After months largely without live performance, the Saturday-night bill was a tonic for performers and audience. For the acts, because they’d been stuck online since spring and craved the sound of applause – “I cheekily took a few claps from the NHS clapping by the end,” joked Aisling Bea. And for audiences because this was a bumper lineup, reacquainting them not just with live comedy but with high-end standup eager to speak about our extraordinary times.

It needed to be compelling, mind you: this was a perishing night by the river, more Siberian winter than Indian summer. MC Kiri Pritchard-McLean had to warm us up, and she didn’t mess around, with a lowest-common-denominator intro featuring fart gags, a brusque way with her front-row stooges, and one too many jokes about the prissiness of middle-class audiences. Then came Hall, the grizzled, bleary American who gets more grizzled and bleary with age, addressing his wife’s bout of coronavirus (replete with a choice gag about her loss of taste) and Trump’s difficulties with spelling. One letter out of place matters, he insisted, citing “Black Olives Matter” as evidence.

He ended with his trademark improvised songs, bespoke serenades for front-row punters. At their best, they feel like a gift to the live audience – but scarcely more so than Bea’s set, which showed that TV success (she won a Bafta for Channel 4’s This Way Up) has not cooled her standup fire. She’s just so endearing on stage, all funny voices, exaggerated eye rolls, and stealth truth-bombs concealed behind the cartoon goofballery.
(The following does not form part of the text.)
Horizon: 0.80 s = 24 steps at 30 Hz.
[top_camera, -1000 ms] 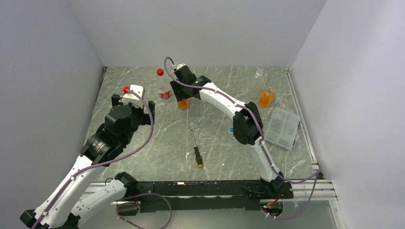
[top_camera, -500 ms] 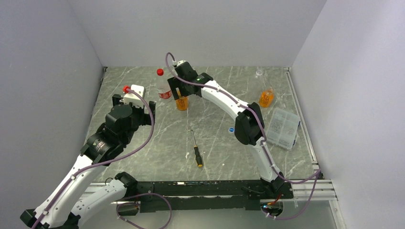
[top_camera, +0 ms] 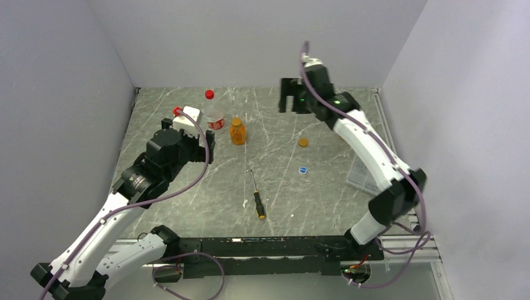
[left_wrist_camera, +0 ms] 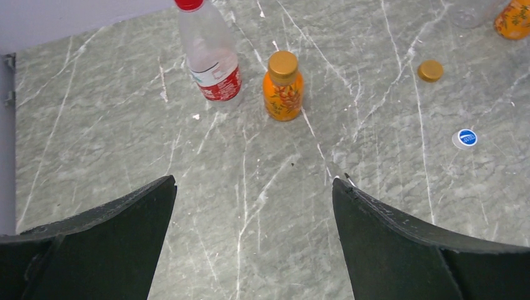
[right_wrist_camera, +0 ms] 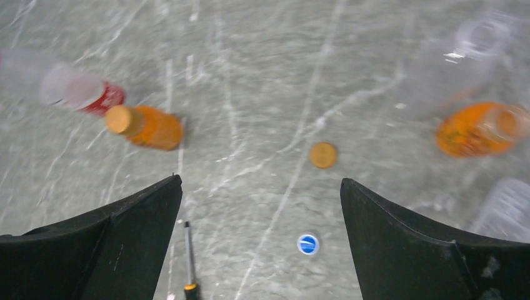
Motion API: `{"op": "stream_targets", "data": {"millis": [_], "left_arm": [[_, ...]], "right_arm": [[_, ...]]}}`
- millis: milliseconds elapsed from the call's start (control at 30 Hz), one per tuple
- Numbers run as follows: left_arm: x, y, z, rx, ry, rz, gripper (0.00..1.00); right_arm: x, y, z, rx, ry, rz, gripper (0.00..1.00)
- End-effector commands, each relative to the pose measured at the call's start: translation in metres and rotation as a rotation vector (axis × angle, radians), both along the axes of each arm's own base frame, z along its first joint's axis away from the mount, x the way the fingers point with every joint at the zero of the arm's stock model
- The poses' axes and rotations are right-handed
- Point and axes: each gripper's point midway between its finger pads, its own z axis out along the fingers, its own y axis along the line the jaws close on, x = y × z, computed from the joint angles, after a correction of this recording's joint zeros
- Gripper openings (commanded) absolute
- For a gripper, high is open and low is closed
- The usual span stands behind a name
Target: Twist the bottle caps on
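A clear bottle (top_camera: 214, 114) with a red cap (top_camera: 209, 94) stands at the back left. Beside it is a squat amber bottle (top_camera: 237, 132) with its orange cap on. A loose orange cap (top_camera: 303, 142) and a blue cap (top_camera: 303, 169) lie on the table right of them. A second amber bottle (right_wrist_camera: 475, 129) with no cap on and a tiny clear bottle (right_wrist_camera: 481, 34) show blurred in the right wrist view. My right gripper (top_camera: 290, 98) hangs open and empty high above the back middle. My left gripper (left_wrist_camera: 253, 187) is open and empty, near the clear bottle (left_wrist_camera: 209, 56).
A screwdriver (top_camera: 256, 199) with a black-and-orange handle lies in the middle near the front. A clear plastic box (right_wrist_camera: 506, 206) sits at the right, mostly hidden by my right arm in the top view. Grey walls enclose the table on three sides.
My right gripper has opened, let go of the capped amber bottle, risen and swung right toward the back middle. My left arm has shifted a little forward and right.
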Motion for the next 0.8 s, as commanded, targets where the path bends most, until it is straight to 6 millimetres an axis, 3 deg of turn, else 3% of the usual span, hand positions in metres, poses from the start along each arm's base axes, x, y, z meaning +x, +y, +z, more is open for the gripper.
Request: {"op": "stream_targets", "data": {"millis": [0,233,367,600,767], "left_arm": [[0.005,-0.015,0.021,-0.072,-0.045,-0.044,0.99],[0.013,-0.019,0.018,-0.037,-0.023,-0.051,0.99],[0.014,-0.019,0.016,-0.023,-0.019,-0.055,0.99],[0.015,-0.022,0.011,-0.012,-0.008,-0.067,0.99],[0.015,-0.023,0.008,-0.009,-0.004,-0.073,0.99]], "right_arm": [[-0.006,-0.062,-0.005,-0.025,0.003,-0.185,1.00],[-0.002,-0.160,-0.020,-0.092,0.029,-0.420,0.86],[0.000,-0.200,-0.041,-0.083,0.069,-0.500,0.74],[0.022,-0.232,-0.084,-0.041,0.127,-0.553,0.66],[0.048,-0.240,-0.106,-0.016,0.150,-0.540,0.65]]}}
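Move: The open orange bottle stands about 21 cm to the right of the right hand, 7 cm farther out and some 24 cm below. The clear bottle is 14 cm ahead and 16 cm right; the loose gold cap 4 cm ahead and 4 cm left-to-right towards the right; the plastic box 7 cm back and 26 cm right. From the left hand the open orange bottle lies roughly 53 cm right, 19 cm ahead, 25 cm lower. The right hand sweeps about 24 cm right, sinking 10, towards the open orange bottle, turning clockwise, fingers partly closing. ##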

It began as a set tailored to the present moment, as she compared face-mask and condom etiquette, joked about rebranding as a rightwing comic, and co-opted lockdown-era hit Normal People into a routine about Irish things becoming surprisingly cool. The contrast is stark with her own memories of the place, where same-sex relationships were deemed too hot for schoolchildren to handle even as the Messiah’s butchered, semi-naked body hung from every classroom wall. Cue chimes from a nearby church belfry, a gift to Bea (“I’m being heckled by Jesus!”), who ends with another godless memory about making Dairylea Lunchables from surplus “bodies of Christ”.

Can top-of-the-bill Sara Pascoe top that? She gives it a good go, with a set that’s light years from the social commentary in which she once majored. She broaches her new life as a married woman, struggling to model sexy lingerie for her husband, fretting about babies as the biological clock ticks – but loving her new dog. The baby routine is a standout, honouring Pascoe’s dilemma (Has she waited too long? Would she rather stay free?) without stinting on the laughs, notably via a droll detour into brain worms, those trivial thoughts that get stuck in your head and won’t dislodge.

She leaves us with a few of our own after a gig proving that live comedy isn’t just viable, but absolutely necessary.